Fleet-scale Ansible runs expose failure modes you will not encounter in single-host tests. Each one below is a real production incident class, with the mitigation built into this project's structure.

  • Partial fleet apply on network error. Ansible applies tasks host by host in parallel batches. A transient SSH timeout on three nodes marks them UNREACHABLE, but the other nodes get configured. Use serial: "20%" in high-blast-radius plays so failures are bounded, and check the failed_hosts count in AWX before proceeding to the next batch.
  • Vault password mismatch between environments. Staging and prod vaults use different passwords. If you use --vault-password-file pointing to the wrong file, you decrypt the staging vault with the prod key and get a silent wrong-value error (the variable resolves but contains garbage). Use separate --vault-id labels: --vault-id prod@~/.vault-prod makes the password source explicit and the mismatch loud.
  • Template rendering silently skipping a block. A Jinja2 {% for host in groups['app'] %} loop that references hostvars[host]['ansible_default_ipv4']['address'] silently generates an empty upstream block if fact gathering was disabled (gather_facts: false) for the app group. Always run gather_facts: true for any play whose templates reference hostvars, and add an assert task that verifies the rendered file is non-empty.
  • Handler not firing after a failed task. Handlers only fire if the play completes without failure on that host. A task failure mid-play suppresses all pending handlers — meaning a template was deployed but the service was never reloaded. Use force_handlers: true at the play level for service-reload handlers to ensure a best-effort reload even on partial failure, and monitor service health separately.
Tag every task and role for surgical targeting. Tag the base role tasks with tags: [base, hardening], web tasks with tags: [web, nginx], and so on. In production you will almost never re-run the full site.yml — you will run --tags nginx to push an NGINX config change, or --tags hardening to respond to a CVE. Tagging is what separates an Ansible codebase you can use confidently in production from one that terrifies your team because every change requires running everything.

Continuous Enforcement: Scheduling via AWX

In production, manual ansible-playbook runs are for one-off changes and incident response. Continuous baseline enforcement is handled by scheduling the full site.yml run every 30 minutes in AWX. Every run is logged, its output is searchable, and failed hosts trigger PagerDuty alerts via AWX's notification system. This approximates the drift-correction guarantees of a pull-based tool — without the operational complexity of managing a Puppet infrastructure.

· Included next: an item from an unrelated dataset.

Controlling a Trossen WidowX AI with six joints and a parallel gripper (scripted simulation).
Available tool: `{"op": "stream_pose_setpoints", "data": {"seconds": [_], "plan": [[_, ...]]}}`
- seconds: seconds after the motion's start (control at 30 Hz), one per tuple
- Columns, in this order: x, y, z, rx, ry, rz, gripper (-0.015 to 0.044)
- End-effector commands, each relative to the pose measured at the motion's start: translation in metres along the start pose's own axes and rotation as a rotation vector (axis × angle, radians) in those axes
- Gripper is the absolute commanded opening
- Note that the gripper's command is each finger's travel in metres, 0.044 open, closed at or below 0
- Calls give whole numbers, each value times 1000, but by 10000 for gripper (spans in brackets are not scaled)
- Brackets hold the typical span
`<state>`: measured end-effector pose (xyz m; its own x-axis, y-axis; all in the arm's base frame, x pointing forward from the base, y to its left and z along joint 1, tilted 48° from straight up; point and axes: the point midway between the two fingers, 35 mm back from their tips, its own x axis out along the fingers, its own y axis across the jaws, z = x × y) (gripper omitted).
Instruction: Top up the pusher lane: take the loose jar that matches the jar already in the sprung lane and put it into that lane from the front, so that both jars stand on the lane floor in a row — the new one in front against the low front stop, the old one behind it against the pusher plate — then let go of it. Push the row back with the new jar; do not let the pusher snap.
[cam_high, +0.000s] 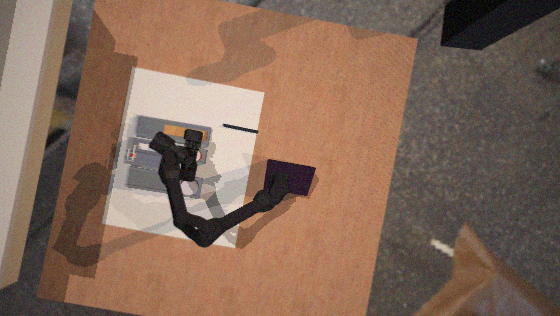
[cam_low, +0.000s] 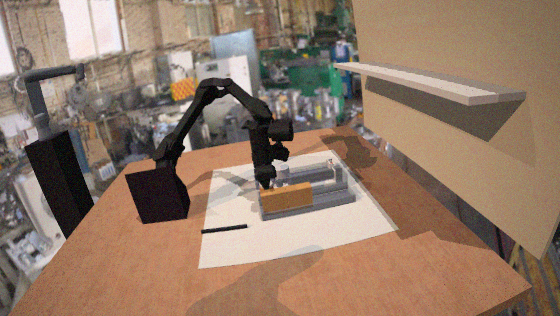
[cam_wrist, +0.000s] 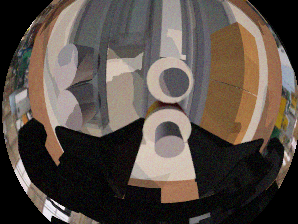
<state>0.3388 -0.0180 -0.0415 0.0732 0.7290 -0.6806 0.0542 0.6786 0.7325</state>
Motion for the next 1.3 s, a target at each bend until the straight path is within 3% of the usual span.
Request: {"op": "stream_pose_setpoints", "data": {"seconds": [0.0, 1.27], "plan": [[3, 2, 4, -11, -11, 8, 0], [17, 3, 1, -10, -11, 8, 0]]}}
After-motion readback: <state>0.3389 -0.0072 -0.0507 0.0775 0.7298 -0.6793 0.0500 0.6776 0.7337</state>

The playbook you have built in this project is the complete pattern used by infrastructure teams at scale. From this foundation you can extend it: add a monitoring role that deploys the Prometheus node exporter, a logship role that configures Fluent Bit, a certs role that rotates TLS certificates via Vault PKI — all following the same role structure, the same inventory convention, and the same dry-run-first discipline.